What is required: Would you count the lines below that contain the string "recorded" and reply with that number only?
-- Given data follows --
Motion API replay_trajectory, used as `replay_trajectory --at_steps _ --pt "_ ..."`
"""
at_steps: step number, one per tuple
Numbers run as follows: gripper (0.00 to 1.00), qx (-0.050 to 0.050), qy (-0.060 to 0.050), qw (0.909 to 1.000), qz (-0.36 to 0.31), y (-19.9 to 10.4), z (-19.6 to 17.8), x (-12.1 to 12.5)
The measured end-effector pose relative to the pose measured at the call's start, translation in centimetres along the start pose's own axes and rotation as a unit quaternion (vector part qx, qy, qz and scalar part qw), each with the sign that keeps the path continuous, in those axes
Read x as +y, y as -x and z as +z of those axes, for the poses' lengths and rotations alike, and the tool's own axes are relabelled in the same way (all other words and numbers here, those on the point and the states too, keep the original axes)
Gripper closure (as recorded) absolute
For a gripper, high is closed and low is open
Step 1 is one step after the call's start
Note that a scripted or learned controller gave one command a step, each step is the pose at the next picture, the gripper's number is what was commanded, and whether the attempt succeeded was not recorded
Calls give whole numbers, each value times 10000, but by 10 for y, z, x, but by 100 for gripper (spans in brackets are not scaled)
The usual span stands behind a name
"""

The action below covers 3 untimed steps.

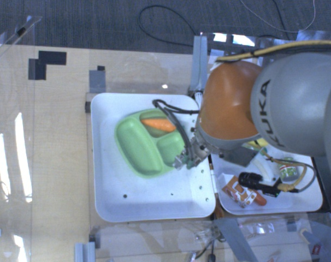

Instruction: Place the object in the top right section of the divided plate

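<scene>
- bins sit side by side on the pale bench (pixel 45 173); the left bin (pixel 116 201) holds a green divided plate (pixel 134 146).
- an orange carrot (pixel 159 125) lies in the plate's top right section, close to the upper rim.
- the gripper (pixel 186 158) hangs at the plate's lower right edge; whether the claw is apart or together cannot be told.
- the grey arm (pixel 296 102) with its orange band (pixel 228 100) covers the gap between the bins.
- the right bin (pixel 313 201) holds a red and white packet (pixel 239 192) and a green-labelled item (pixel 288 171).
</scene>
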<state>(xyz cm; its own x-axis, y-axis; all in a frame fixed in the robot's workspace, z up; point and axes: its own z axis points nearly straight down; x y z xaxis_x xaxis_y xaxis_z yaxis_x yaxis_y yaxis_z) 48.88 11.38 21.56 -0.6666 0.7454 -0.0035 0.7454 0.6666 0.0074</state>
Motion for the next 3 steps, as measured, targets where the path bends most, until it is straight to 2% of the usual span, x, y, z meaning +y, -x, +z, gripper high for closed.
replay_trajectory --at_steps 1,2,3 --pt "100 6 -19 9909 1349 14 31 3" --pt "100 1 -2 9994 -355 10 18 -9" --pt "100 -15 23 9998 -210 -1 -42 2"
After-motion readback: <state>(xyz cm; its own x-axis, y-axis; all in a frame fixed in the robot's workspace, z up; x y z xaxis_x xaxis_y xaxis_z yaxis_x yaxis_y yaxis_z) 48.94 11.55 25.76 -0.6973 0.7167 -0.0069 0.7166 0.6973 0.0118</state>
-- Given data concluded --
Answer to the exercise: 2